EMC To Acquire Data Specialist Greenplum

Data storage specialist EMC plans to acquire parallel processing specialist Greenplum

Storage giant EMC revealed on 6 July that it is acquiring privately held Greenplum, which provides next-generation database warehousing software and self-service, cloud-based analytics for enterprises.

Terms of the all-cash transaction were not disclosed, but EMC did say it expects the deal to close in September.

Greenplum, the main market of which is enterprises with large amounts of data to store in cloud deployments, will form the foundation of a new data computing product division within EMC’s Information Infrastructure business, Chuck Hollis, an EMC vice president and the global marketing CTO, told eWEEK.

Greenplum’s MPP (massively parallel processing) SG Streaming (Scatter/Gather Streaming) “secret sauce” is designed to eliminate the bottlenecks associated with other approaches to data loading.

The company follows a parallel-everywhere approach to loading, in which data flows from one or more source systems to every node of the database.

10 To 100 Times Performance

Greenplum’s software is capable of delivering 10 to 100 times the performance of traditional database software, EMC said. Data-driven businesses that include NASDAQ OMX, NYSE Euronext, Skype, Equifax, T-Mobile and Fox Interactive Media currently use Greenplum for its cloud-based high-performance data analytics service.

Greenplum is different from traditional bulk loading technologies used by most mainstream database and MPP appliance vendors that push data from a single source, often over a single or small number of parallel channels.

The aforementioned situation can—and often does—result in bottlenecks and lengthier load times.

”There’s always a bottleneck in those data warehouses, whether it’s in the database, the servers, or the storage,” analyst Brian Babineau of Enterprise Strategy Group told eWEEK. “Everybody tries to solve those bottlenecks in a different way. And it’s easy to blame the storage, because disk drives tend to be the slowest part of the bottleneck.

”

The reality is that EMC does not want to give up that business [storage and database optimization software] to the likes of Oracle or other folks because it’s just a storage player. Now they have Greenplum, ideally suited for x86 environments, and which distributes workloads very well among shared storage resources.

“

Greenplum, which works only on x86 open systems, fits right into EMC’s overall “big data” plans, Babineau said.

”The second angle here is that EMC has deployments on the back ends of a lot of data warehousing systems,” Babineau said.

Change Data Warehousing

Greenplum has challenged established vendors such as Oracle, Teradata and Netezza, and has been successful in only seven years of existence.

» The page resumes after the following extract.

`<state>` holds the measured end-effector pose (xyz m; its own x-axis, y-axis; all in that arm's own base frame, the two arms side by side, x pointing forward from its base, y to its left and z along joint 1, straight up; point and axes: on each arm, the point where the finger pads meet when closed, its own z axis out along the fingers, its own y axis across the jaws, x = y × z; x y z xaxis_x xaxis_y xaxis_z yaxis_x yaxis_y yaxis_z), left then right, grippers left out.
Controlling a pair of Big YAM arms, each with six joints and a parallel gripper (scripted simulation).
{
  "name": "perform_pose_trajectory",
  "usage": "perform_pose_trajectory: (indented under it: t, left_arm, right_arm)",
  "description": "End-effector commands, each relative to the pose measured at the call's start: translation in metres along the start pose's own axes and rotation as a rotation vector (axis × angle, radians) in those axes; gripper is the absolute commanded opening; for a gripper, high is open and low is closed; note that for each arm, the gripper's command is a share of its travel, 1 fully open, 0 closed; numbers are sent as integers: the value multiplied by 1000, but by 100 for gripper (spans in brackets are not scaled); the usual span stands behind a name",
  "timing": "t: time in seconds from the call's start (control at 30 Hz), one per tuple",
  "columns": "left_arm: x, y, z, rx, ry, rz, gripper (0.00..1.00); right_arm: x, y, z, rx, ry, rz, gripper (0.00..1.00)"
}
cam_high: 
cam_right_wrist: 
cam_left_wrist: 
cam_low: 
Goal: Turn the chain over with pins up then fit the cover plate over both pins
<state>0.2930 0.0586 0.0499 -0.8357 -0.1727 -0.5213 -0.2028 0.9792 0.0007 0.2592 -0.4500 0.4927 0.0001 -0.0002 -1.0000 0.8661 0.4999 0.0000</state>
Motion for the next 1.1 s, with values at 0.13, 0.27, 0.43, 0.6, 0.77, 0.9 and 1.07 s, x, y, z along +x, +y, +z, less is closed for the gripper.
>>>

”The data warehousing world is about to change,” said Pat Gelsinger, president and chief operating officer of EMC Information Infrastructure Products. “Greenplum’s massively parallel, scale-out architecture, along with its self-service consumption model, has enabled it to separate itself from the incumbent players and emerge as the leader in this industry shift toward ‘big data’ analytics.”

In acquiring Greenplum, EMC saw an opportunity for the storage market to evolve, EMC’s Hollis told eWEEK.

”Put it all together: big data, billions of records, the new mandate to make real-time analytics a weapon, the advent of fully virtualized environments, self-serve analytics and people who are good knowledge workers,” Hollis said.

“This is not about doing what was done previously, better. This is about entirely new use cases for big data. We’re betting on the future rather than trying to monetize the past.”

’Good synergy’ developed over time

.

The two companies kept running into each other in various deployments during the last two years or so, and eventually a good synergy developed, Greenplum co-founder and President Scott Yara told eWEEK.

“The alignment was so close in a number of ways: in terms of how we viewed the importance of data, the idea of moving processing closer to where the data lives, and the role that virtualization and private cloud computing is going to play in data analytics,” Yara said. “The idea came that maybe we should join forces. We decided that it was either going to happen very quickly, or that we would just keep going, because it was going very well.”

Greenplum employs about 140 people in the San Francisco Bay Area.

”We believe so much in this idea [of moving processing and data closer together for performance efficiency], that Greenplum will be the nucleus of a whole new EMC products group,” Hollis said. “Much like the way Data Domain [2009] and RSA [2006] came in, when we built entire product divisions around them, we’re going to ask the Greenplum leadership team to do the exact same thing for us.”

Babineau said 2010 could be a breakout year in data warehousing.

 “This is a very interesting space,” Babineau said. “The two biggest companies in it, Teradata and Netezza, are totaling about $2 billion in trailing 12-month revenue … Teradata about $1.7 billion and Netezza about $203 million.

”There is clearly a lot of money being spent in this area, and EMC wants its fair share of this stuff.”

Editor’s Note: eWEEK Senior Writer Brian Prince contributed to this report.